When I was 15 at secondary school, we had to make "special presentations" for the music courses and knowing a bit about Rachmaninov, Tchaikovsky, Stravinsky and Mussorgsky, I decided to make a one hour presentation about Russian music (finally it took 2 hours). I knew very little then...and I thought Glinka was an opera by Rimsky! Every students listened to The Spanish Capriccio, the Russlan and Ludmila overture and some Tchaikovsky and Stravinsky stuff. That was it. After, I started reading Pushkin and Gogol...and I discovered many Russian operas that I couldn't buy because in Argentina it was impossible. When I went to Russia for the very first time, I bought 75 long plays, mainly operas and Shostakovich symphonies...and the following year I returned to Russian and bought 70 more...My Russian operas collection begun. I could make every link between Russian literature and Russian opera, I was amazed to know that many Pushkin and Gogol works became operas...As an adult, I replaced 99% of my collection by CDs and DVDs and I'm still amazed by the enormous number of operas to still be discovered. I learned a lot reading and listening. Of course I'm not just limited to Russian music. I started learning Russian by my own about 4 years ago. I bought so many "interesting" books for it (grammar is soooo interesting). And I practice regularly with some Russian friends...

Maybe this is not interesting for you...some of you would suggest me to speak to a priest! I won't blame you. I've just wanted to share this with sensitive people like you. Thank you for reading this. If you think I am a freak, I won't blame you. LOL

Sincerely,

Martin


----------



## HerlockSholmes (Sep 4, 2011)

Cool.
[filler text]


----------



## myaskovsky2002 (Oct 3, 2010)

Thank you.

Martin


----------



## samurai (Apr 22, 2011)

Martin, Good job. When I was that age I was lucky not to have been kicked out of school!


----------



## myaskovsky2002 (Oct 3, 2010)

samurai said:


> Martin, Good job. When I was that age I was lucky not to have been kicked out of school!


I was average at school...I was average in everything except in Spanish literature, French and maths. I have always loved reading and analyzing stuff. I am a very analitical guy, big part of my background is in Maths.

No more for now.

Sincerely,

Martin


----------



## slowjazz (Aug 29, 2011)

this is very nice, myaskovsky. i'm also a russian opera and russian music in general fan. i see that you practice too. do you play piano or sing?


----------



## myaskovsky2002 (Oct 3, 2010)

slowjazz said:


> this is very nice, myaskovsky. i'm also a russian opera and russian music in general fan. i see that you practice too. do you play piano or sing?


I wish I could.

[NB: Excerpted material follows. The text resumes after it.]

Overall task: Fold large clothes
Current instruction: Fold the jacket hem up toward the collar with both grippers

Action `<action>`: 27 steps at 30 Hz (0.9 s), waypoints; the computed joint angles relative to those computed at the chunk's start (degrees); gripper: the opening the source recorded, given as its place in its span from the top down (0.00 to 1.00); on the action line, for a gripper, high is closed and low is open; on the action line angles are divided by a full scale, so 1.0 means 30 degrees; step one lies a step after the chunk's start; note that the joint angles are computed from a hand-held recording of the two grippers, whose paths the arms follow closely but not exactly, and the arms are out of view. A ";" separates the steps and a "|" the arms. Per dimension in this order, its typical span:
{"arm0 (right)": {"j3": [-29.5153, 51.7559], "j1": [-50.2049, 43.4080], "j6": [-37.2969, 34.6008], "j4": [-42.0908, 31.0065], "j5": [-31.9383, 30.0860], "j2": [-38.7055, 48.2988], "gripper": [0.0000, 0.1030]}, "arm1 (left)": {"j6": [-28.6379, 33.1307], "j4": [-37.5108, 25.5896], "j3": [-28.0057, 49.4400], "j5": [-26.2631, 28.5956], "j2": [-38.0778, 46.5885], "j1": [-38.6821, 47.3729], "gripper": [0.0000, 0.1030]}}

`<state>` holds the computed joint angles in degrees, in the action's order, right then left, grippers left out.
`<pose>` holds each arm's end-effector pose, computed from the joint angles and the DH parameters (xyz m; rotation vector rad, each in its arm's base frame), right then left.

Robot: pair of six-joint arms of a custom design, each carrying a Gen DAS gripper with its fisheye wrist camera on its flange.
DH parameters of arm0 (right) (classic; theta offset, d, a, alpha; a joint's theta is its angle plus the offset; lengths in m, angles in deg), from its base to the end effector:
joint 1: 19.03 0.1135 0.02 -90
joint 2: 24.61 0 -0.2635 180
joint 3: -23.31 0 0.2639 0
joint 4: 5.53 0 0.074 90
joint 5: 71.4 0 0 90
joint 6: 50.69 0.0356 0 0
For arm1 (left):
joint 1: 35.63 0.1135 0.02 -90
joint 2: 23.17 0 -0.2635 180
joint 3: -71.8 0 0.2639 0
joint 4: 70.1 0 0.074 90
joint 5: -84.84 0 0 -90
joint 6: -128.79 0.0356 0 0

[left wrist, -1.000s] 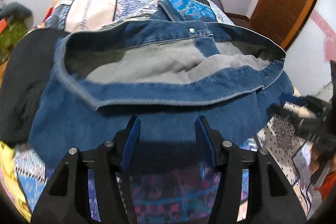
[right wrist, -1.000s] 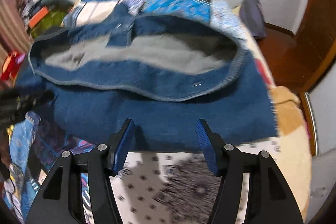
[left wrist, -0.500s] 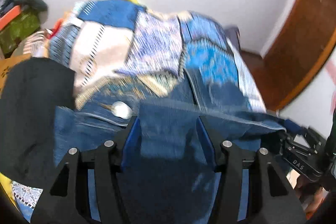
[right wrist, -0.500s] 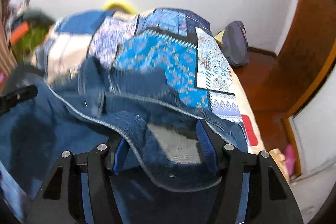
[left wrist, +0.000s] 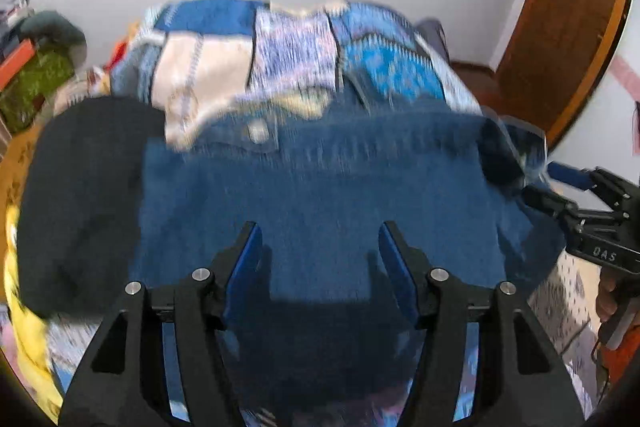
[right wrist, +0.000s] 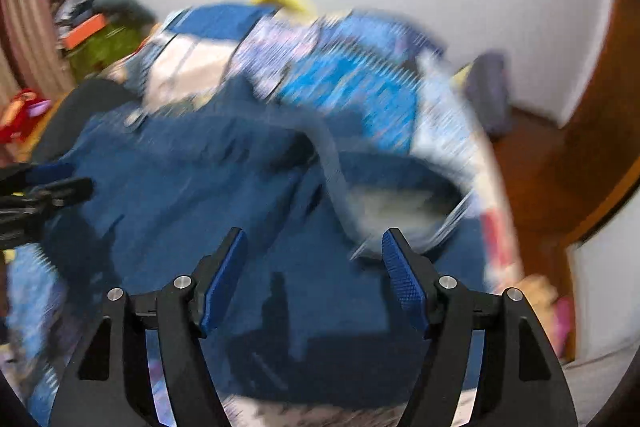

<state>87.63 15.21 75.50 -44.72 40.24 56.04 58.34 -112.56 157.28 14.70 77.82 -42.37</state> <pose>0.2480 0.1529 0.2110 0.1862 2.4374 0.0556 0.3775 -0.0568 0.2105 0.6985 2.4326 -0.3588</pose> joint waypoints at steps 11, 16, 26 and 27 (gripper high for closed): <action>-0.0883 -0.5881 -0.0411 0.1613 -0.6773 0.0807 0.37 | 0.1597 0.3693 -0.2972 -0.1185 -0.0008 -0.0468 0.36; -0.0213 -0.8323 0.1347 0.0607 -0.4296 -0.0635 0.36 | 0.0417 0.4308 -0.2258 -0.0367 0.0704 -0.0013 0.36; -0.2677 -0.4509 0.0837 -0.1049 -0.2548 -0.3117 0.36 | -0.2009 0.5763 -0.4529 0.0299 -0.2186 0.2332 0.21; -0.2949 -0.3738 0.0918 -0.1417 -0.2261 -0.3257 0.36 | -0.1852 0.5498 -0.4707 0.0295 -0.2456 0.2757 0.21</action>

I studied piano when I was a kid, my father interrupted my courses saying it was a waste of time. I was 4. He accepted again when I was 12...Then I met my young-dodecaphonic teacher who introduced me to the Viennese trio: Berg-Scönberg-Webern. My studies were interrupted again...by my father, of course... When I was 13, I bought Lulu, excited I bought Wozzeck...from then I have never stopped liking this kind of music. 5 years ago, I started with Egon Wellesz and this year I started with Ernst Krenek...I think I sing pretty well (I'm not out of tune...LOL). My son is a musician, he says I suck...

My soul is more Russian than anything else...I'm passionate about Russian music


Martin


----------



## HarpsichordConcerto (Jan 1, 2010)

Thank you for sharing. This commands respect! Self-taught, self-discovery and very experienced in Russian opera.


----------



## myaskovsky2002 (Oct 3, 2010)

HarpsichordConcerto said:


> Thank you for sharing. This commands respect! Self-taught, self-discovery and very experienced in Russian opera.


I'm pretty sure you're the same! (not less or even more!) I'm just very curious, that's all. And when I like something...I persist...I am very stubborn. Some people perceive this as a fault, I think that could be a vertue. I have never given up something I have undertaken. Never a drop out.

But thank you *so much *for your very kind words indeed.

Best of lucks

Martin


----------